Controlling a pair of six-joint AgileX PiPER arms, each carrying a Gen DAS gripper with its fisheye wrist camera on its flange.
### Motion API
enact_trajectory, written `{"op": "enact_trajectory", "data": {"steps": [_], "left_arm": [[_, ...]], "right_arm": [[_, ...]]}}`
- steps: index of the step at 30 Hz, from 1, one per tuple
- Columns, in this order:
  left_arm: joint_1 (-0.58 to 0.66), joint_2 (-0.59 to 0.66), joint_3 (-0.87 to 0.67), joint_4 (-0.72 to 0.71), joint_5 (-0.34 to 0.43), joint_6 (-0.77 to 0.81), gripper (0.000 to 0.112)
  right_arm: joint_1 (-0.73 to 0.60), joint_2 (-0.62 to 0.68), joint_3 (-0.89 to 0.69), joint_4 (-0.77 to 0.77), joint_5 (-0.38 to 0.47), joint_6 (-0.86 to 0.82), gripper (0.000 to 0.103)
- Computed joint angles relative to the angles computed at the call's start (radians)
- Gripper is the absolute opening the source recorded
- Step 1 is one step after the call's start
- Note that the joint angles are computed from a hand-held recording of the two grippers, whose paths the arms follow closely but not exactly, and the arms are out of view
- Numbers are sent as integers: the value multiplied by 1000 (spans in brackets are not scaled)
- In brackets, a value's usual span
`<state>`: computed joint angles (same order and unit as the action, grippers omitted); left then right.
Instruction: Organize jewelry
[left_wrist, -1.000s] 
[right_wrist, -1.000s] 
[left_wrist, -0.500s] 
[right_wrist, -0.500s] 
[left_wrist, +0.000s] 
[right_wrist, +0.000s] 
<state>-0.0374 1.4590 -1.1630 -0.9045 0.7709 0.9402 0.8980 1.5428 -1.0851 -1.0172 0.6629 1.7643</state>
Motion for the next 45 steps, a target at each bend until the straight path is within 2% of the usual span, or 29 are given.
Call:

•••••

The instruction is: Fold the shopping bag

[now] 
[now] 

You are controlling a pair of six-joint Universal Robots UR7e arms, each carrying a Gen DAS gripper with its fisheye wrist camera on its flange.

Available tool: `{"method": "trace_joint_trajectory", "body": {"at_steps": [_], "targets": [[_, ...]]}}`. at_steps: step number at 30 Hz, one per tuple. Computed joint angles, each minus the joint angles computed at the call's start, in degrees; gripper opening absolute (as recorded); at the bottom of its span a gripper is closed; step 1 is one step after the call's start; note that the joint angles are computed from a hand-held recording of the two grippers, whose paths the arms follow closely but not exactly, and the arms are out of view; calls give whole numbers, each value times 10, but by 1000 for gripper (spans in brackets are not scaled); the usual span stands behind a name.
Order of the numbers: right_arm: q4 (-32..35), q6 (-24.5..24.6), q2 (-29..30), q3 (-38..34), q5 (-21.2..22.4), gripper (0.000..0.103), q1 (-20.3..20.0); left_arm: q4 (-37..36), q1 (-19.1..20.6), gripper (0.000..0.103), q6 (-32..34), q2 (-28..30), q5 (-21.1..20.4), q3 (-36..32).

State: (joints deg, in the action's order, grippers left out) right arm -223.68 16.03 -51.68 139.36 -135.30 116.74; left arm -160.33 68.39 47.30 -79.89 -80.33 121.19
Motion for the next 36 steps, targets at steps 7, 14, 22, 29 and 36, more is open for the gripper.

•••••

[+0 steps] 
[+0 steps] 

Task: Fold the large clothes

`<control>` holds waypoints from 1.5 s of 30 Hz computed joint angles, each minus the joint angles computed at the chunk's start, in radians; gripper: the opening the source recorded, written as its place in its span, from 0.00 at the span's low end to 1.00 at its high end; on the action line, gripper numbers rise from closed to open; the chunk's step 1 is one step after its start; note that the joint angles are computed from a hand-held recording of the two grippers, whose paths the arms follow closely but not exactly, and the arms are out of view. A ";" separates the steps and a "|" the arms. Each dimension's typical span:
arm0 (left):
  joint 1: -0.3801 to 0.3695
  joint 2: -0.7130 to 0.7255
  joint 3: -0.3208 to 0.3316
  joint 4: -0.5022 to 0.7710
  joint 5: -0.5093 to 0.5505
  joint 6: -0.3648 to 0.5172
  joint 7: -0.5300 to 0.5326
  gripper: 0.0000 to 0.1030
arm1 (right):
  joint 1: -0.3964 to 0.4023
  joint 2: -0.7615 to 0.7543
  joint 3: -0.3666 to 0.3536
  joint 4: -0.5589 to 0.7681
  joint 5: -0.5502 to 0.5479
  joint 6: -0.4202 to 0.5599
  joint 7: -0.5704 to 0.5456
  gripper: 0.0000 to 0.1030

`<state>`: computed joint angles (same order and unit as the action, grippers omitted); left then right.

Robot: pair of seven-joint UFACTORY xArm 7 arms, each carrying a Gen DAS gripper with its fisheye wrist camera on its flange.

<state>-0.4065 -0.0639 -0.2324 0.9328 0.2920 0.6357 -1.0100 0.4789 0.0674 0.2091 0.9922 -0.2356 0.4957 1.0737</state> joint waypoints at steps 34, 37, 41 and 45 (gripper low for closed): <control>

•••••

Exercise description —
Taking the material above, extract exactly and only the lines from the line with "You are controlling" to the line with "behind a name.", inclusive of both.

Answer for this exercise —
You are controlling a pair of six-joint Universal Robots UR7e arms, each carrying a Gen DAS gripper with its fisheye wrist camera on its flange.

Available tool: `{"method": "trace_joint_trajectory", "body": {"at_steps": [_], "targets": [[_, ...]]}}`. at_steps: step number at 30 Hz, one per tuple. Computed joint angles, each minus the joint angles computed at the call's start, in degrees; gripper opening absolute (as recorded); at the bottom of its span a gripper is closed; step 1 is one step after the call's start; note that the joint angles are computed from a hand-held recording of the two grippers, whose paths the arms follow closely but not exactly, and the arms are out of view; calls give whole numbers, each value times 10, but by 1000 for gripper (spans in brackets are not scaled); the usual span stands behind a name.

Here the output is complete.